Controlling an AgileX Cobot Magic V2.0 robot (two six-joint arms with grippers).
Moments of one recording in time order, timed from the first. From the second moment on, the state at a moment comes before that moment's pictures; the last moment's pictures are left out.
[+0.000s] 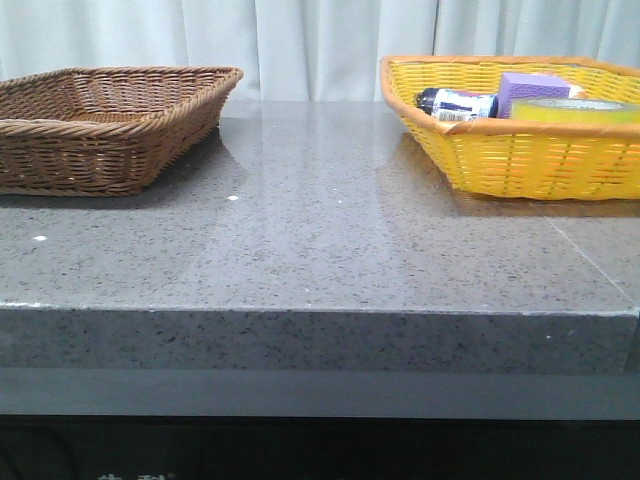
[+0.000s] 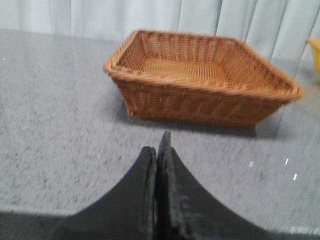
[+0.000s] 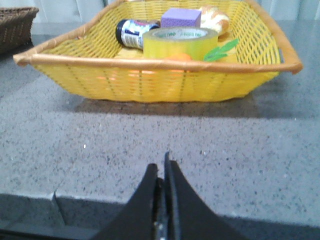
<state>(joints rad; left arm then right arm) -0.07 -0.01 0.01 -0.13 0.11 0.00 0.12 -0.01 0.03 0.05 0.15 0.04</state>
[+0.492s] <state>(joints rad) -0.07 0.18 -0.36 -0.01 0.25 -0.01 0.12 0.13 -0.43 0.05 0.32 0.04</state>
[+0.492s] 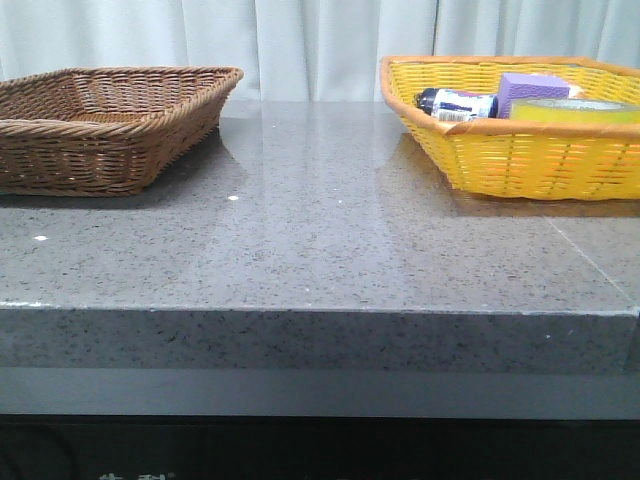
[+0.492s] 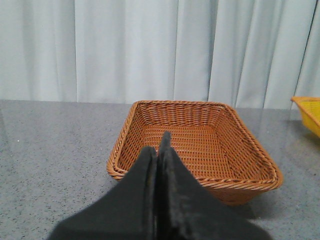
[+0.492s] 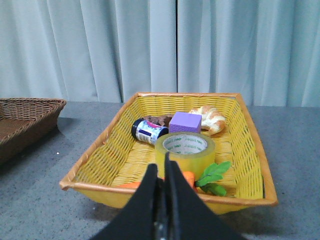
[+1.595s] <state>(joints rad) -0.07 0.43 -0.48 -0.02 0.26 -0.01 0.04 0.62 -0.70 0.05 0.36 0.04</state>
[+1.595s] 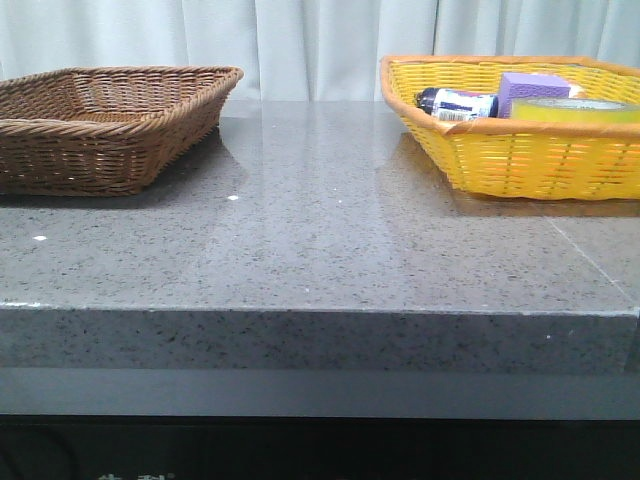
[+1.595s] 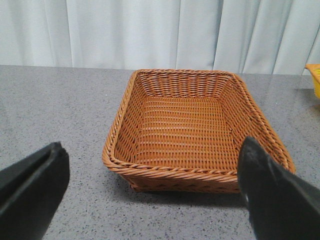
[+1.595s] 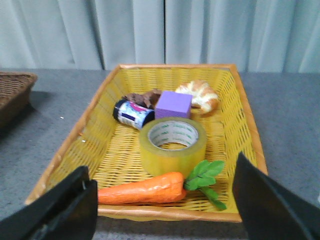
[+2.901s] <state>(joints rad) -0.07 0.43 -0.48 -0.02 0.26 -0.01 -0.04 1.83 -1.50 0.05 0.60 0.10</state>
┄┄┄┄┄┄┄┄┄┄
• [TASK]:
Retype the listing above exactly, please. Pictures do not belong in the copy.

• [OUTPUT FOR THIS TASK]:
Controlling an AgileX Cobot Magic V2.0 robot (two six-joint arms with grippers).
Moments of one recording in time order, timed from the first. From the second moment on, the state at a moment comes before that moment's pictures; the last moment's pictures are left out.
[+0.000s] 
[+0.000s] 
[+0.000s] 
<state>(joints rad; left arm then right arm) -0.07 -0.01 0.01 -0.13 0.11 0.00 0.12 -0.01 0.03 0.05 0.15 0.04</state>
[+0.492s] <state>(joints rad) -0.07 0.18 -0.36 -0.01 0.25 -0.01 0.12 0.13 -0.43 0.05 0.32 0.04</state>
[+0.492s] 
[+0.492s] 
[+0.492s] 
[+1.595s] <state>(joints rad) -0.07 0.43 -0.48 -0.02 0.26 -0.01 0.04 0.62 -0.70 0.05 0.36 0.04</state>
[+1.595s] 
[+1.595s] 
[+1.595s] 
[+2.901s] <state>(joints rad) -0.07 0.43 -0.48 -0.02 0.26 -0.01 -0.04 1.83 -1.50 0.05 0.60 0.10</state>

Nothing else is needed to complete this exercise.